Assignment
Say how many lines in the material below include "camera". The answer is the number alone.

Material to process
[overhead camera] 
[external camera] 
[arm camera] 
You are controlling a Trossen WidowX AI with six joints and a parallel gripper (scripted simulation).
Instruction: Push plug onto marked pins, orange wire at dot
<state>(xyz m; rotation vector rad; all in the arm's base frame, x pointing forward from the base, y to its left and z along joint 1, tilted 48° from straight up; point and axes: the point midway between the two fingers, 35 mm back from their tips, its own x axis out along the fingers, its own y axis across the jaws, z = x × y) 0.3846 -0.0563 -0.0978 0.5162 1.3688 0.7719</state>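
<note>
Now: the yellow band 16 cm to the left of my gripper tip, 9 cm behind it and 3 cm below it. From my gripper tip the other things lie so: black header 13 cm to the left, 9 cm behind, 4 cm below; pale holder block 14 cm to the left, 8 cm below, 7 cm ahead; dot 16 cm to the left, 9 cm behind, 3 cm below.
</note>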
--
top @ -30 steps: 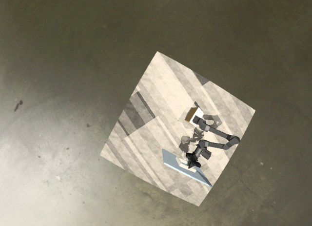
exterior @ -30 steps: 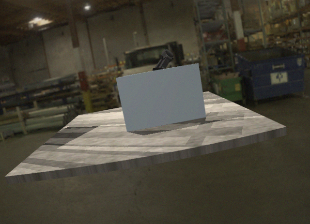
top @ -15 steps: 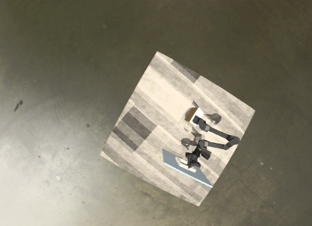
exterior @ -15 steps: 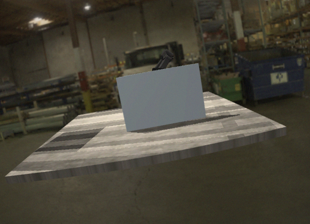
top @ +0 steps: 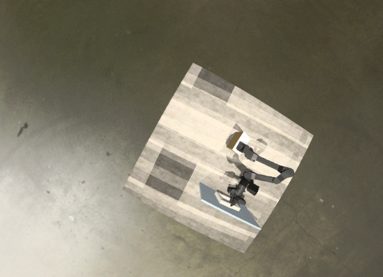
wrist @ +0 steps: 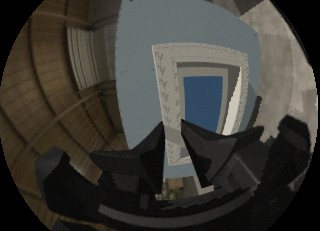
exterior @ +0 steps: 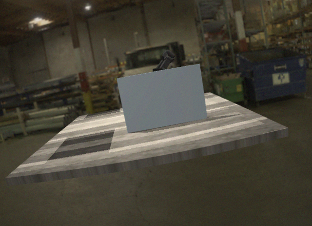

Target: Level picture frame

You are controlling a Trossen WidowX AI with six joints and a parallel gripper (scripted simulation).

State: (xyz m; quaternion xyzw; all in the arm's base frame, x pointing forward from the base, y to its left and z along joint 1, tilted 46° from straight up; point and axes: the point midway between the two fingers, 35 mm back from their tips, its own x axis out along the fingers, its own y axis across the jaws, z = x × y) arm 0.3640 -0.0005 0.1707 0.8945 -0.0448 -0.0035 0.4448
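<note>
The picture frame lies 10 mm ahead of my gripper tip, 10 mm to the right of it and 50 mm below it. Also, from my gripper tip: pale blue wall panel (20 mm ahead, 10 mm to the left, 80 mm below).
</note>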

Solution
3